PROBLEM DESCRIPTION. Every line below that holds "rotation" must be copied.
*** INFORMATION Section Begins ***
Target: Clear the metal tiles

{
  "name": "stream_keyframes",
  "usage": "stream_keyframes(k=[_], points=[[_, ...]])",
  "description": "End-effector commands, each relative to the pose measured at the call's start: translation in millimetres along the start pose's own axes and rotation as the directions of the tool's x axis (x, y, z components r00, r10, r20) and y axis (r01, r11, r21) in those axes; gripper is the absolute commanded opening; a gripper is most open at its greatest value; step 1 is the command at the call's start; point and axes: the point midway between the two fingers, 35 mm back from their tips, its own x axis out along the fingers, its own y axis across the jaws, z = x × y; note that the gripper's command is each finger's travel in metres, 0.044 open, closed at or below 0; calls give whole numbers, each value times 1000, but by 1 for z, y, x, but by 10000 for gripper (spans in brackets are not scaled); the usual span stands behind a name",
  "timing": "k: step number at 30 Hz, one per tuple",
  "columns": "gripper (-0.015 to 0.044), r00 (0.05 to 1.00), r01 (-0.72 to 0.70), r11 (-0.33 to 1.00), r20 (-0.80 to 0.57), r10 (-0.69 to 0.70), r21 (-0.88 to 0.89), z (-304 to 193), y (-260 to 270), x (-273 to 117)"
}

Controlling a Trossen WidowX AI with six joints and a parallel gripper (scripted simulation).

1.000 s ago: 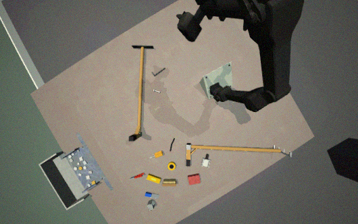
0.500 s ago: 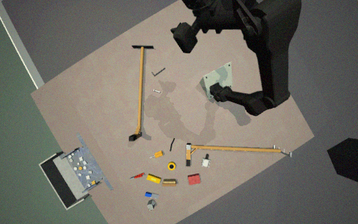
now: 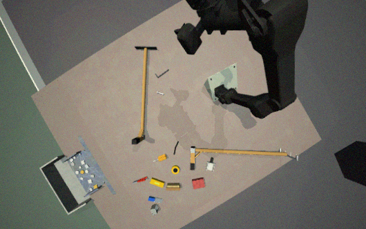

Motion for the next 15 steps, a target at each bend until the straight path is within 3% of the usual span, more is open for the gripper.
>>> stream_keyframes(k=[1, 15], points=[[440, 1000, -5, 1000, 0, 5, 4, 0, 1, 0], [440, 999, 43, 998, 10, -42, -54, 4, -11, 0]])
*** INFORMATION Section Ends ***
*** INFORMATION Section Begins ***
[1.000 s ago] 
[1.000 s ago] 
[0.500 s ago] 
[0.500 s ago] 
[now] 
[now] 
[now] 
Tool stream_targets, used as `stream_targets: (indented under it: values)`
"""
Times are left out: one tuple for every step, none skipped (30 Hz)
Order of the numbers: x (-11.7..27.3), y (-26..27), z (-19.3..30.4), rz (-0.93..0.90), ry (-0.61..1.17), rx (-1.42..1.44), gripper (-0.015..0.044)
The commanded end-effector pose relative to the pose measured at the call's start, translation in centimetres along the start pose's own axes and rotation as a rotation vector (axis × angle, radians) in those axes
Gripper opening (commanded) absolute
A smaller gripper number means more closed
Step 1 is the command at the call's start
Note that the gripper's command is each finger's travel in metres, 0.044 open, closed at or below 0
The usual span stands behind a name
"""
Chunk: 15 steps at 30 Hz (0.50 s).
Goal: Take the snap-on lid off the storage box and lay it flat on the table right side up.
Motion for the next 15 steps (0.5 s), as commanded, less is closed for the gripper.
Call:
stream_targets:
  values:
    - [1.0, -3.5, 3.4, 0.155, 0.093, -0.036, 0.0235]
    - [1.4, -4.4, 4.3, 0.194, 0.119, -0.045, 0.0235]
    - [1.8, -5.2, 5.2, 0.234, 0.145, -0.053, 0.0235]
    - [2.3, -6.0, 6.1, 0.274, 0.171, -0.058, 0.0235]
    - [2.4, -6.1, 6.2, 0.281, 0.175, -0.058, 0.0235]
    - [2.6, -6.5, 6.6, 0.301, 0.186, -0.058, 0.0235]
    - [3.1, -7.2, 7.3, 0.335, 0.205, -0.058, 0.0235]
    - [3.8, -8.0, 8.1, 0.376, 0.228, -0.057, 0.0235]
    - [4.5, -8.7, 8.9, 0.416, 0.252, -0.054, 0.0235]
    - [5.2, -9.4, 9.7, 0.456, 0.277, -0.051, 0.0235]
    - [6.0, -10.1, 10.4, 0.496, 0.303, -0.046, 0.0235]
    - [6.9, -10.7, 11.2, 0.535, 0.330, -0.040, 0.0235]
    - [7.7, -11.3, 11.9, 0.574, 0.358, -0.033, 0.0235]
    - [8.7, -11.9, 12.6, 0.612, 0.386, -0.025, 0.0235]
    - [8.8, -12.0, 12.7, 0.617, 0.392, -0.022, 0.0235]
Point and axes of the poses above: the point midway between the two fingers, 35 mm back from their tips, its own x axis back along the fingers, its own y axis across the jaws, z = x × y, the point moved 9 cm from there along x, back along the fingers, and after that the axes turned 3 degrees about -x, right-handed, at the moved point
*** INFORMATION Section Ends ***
ANSWER TO THE PROBLEM.
  "description": "End-effector commands, each relative to the pose measured at the call's start: translation in millimetres along the start pose's own axes and rotation as the directions of the tool's x axis (x, y, z components r00, r10, r20) and y axis (r01, r11, r21) in those axes; gripper is the absolute commanded opening; a gripper is most open at its greatest value; step 1 is the command at the call's start; point and axes: the point midway between the two fingers, 35 mm back from their tips, its own x axis out along the fingers, its own y axis across the jaws, z = x × y; note that the gripper's command is each finger's travel in metres, 0.044 open, closed at or below 0; calls give whole numbers, each value times 1000, but by 1 for z, y, x, but by 10000 for gripper (spans in brackets are not scaled); the usual span stands behind a name",
The commanded end-effector pose relative to the pose measured at the call's start, translation in centimetres along the start pose's own axes and rotation as a rotation vector (axis × angle, radians) in those axes

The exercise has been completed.